Monday, July 6, 2015

You will drink the liquor the government wants you to drink

On Friday, Pennsylvania Gov. Tom Wolf “vetoed a bill that would have privatized the sale of wine and liquor while liberalizing the rules for selling beer in the Keystone State.”

Wolf’s reasons for the veto defy common and marketing sense, but fall well within Democratic Party reasoning. Allowing private businesses to compete with government stores “would result in higher prices for consumers” and “less selection for consumers.”

Remember, everything Democrats do or propose is for consumers. And, one might logically assume, against producers.

As Jacob Sullum points out at reason.com, “Other things being equal, more competition leads to lower prices, so it is hard to see why Pennsylvanians would have to pay more for a bottle of whiskey if the state monopoly were replaced by profit-driven businesses competing against each other.”

I wondered about liquor prices in nearby, private-business stores. Sullum provides comparison.

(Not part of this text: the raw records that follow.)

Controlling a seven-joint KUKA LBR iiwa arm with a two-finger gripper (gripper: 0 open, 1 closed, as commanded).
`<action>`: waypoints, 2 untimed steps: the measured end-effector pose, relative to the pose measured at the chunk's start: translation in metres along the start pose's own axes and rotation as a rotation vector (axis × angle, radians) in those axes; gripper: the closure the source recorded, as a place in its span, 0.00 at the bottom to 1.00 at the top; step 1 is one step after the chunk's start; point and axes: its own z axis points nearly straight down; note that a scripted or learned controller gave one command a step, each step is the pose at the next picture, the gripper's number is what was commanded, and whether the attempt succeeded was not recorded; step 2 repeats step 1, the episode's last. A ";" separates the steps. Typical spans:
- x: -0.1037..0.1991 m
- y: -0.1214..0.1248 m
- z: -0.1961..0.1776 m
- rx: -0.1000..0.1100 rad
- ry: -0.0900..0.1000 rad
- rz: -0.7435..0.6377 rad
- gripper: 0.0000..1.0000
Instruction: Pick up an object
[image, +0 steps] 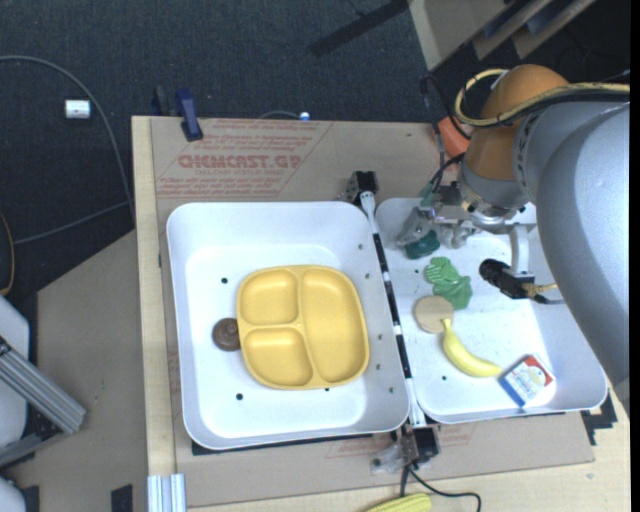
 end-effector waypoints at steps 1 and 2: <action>0.000 0.001 -0.010 -0.002 -0.002 -0.001 1.00; 0.000 0.001 -0.010 -0.002 -0.002 -0.001 1.00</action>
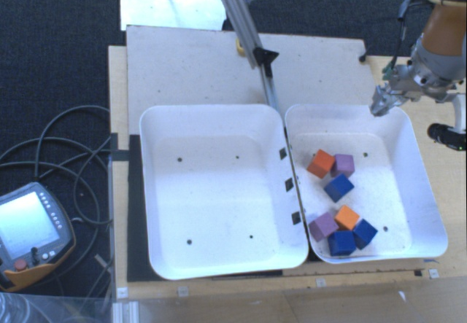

“If you compare the prices charged by the PLCB to the prices charged by, say, Total Wine & More across the border in New Jersey, you'll find that customers generally pay more for liquor in Pennsylvania: for example, just picking three products I often buy, $30 vs. $25 for Bulleit rye whiskey, $52 vs. $44 for 10-year-old Ardbeg Scotch, and $44 vs. $37 for Herradura reposado tequila (all in 750-milliliter bottles). Total Wine also has a bigger selection: 354 varieties of Scotch, for instance, compared to fewer than 100 at the PLCB.”

State governments have been in the tax business for as long as the nation has existed. But isn’t it anti-American for a taxing entity to also have monopoly on sale of the taxed item?